### Collection entries
[Start of section]

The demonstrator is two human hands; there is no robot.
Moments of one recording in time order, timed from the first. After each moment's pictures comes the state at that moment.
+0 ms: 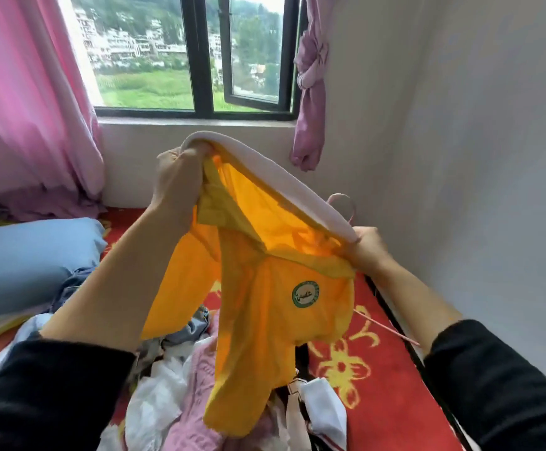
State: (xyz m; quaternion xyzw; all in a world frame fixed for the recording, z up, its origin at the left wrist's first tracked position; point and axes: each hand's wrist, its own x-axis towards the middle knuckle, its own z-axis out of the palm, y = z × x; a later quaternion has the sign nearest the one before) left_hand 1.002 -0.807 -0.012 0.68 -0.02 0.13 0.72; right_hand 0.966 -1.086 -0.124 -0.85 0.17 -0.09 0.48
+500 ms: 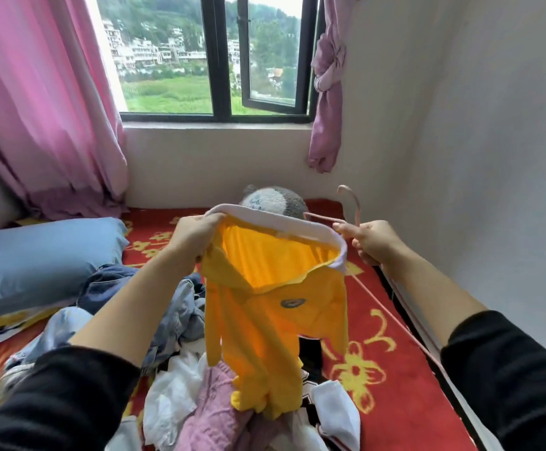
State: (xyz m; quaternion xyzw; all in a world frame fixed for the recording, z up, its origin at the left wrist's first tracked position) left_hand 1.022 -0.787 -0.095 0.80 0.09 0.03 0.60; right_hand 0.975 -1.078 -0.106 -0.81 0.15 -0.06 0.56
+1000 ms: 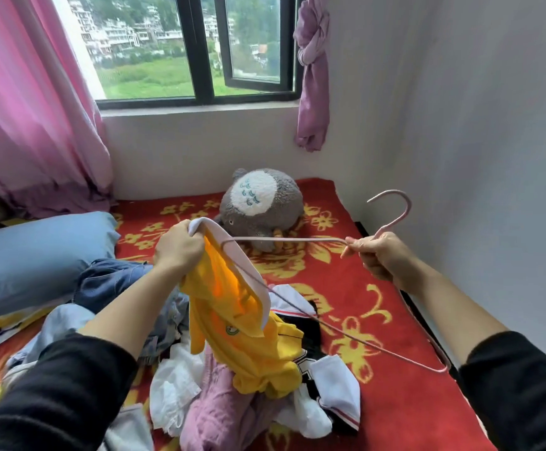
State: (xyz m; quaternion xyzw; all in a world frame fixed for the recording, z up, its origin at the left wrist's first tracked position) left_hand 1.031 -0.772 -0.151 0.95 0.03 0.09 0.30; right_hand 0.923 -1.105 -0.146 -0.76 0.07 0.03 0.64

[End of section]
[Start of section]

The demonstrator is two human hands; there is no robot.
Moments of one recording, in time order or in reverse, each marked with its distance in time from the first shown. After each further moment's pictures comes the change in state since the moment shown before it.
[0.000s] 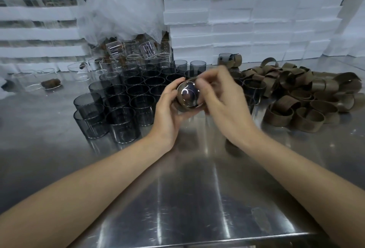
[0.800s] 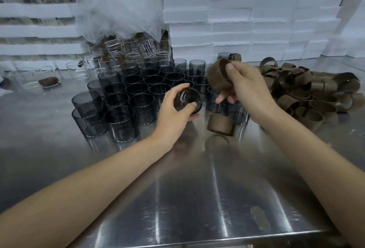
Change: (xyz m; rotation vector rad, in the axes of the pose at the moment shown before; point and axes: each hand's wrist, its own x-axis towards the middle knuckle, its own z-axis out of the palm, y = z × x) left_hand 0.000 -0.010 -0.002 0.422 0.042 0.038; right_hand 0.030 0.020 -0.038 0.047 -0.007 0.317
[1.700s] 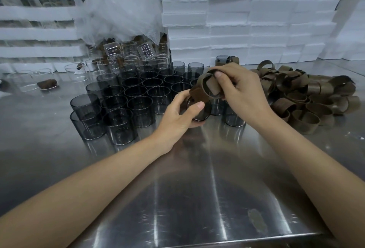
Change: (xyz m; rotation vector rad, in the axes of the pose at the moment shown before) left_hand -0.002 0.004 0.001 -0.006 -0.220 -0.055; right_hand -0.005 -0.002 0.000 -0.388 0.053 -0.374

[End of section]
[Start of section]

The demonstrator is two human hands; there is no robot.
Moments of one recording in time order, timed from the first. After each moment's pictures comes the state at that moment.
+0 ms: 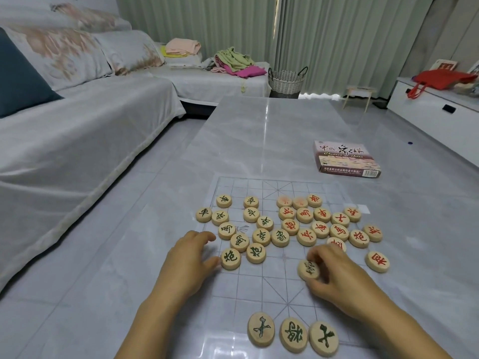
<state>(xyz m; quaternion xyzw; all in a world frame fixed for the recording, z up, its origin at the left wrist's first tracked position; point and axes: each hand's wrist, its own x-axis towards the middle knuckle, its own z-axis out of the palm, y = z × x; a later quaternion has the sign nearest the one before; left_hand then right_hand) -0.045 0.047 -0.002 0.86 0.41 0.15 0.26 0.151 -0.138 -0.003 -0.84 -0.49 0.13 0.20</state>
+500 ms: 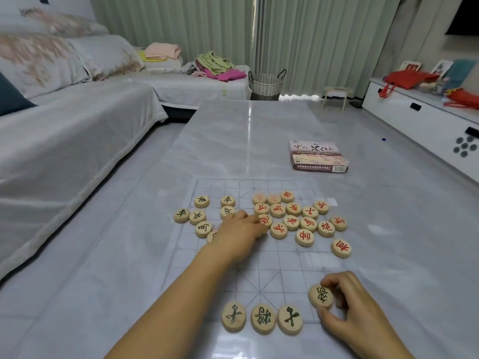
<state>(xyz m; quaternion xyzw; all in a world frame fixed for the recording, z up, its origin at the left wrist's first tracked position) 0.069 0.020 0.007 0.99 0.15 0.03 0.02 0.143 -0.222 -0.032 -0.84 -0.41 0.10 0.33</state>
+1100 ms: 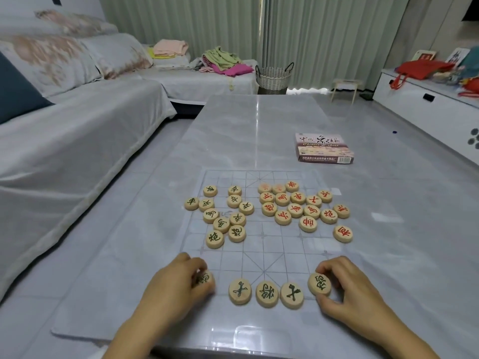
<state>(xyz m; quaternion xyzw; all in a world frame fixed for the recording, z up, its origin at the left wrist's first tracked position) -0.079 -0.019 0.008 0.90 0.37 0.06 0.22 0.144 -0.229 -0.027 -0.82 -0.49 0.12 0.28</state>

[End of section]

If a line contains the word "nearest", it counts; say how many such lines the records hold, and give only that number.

### Your solution
2